WHAT IS EXPECTED: Return the data exactly, with all pictures removed.
--- SOURCE MATERIAL Enclosed Below ---
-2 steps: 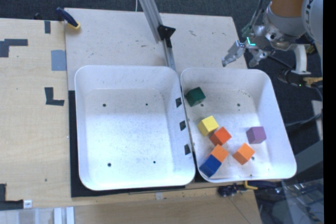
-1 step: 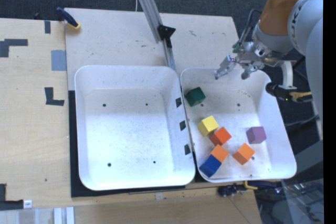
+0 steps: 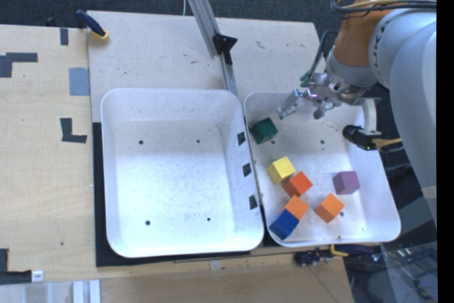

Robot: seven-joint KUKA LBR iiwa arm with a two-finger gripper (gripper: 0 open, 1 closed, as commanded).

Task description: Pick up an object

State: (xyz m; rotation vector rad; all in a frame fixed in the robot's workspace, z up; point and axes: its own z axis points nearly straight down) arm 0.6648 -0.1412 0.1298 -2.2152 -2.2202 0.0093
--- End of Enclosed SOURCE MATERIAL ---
WRITTEN RESPONSE:
-2 steps: 
-1 step: 
+0 steps: 

Robot: seven-joint KUKA LBR iiwa arm with a two-finger gripper (gripper: 0 open, 1 closed, as commanded).

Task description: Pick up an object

State: (xyz m; rotation vector rad; all in a frame fixed in the robot's workspace, z up; point and axes: its own z axis points nearly straight down) arm 0.6648 -0.1412 0.1298 -2.2152 -2.2202 0.0093

Besides this answer, the exercise requires nothing else.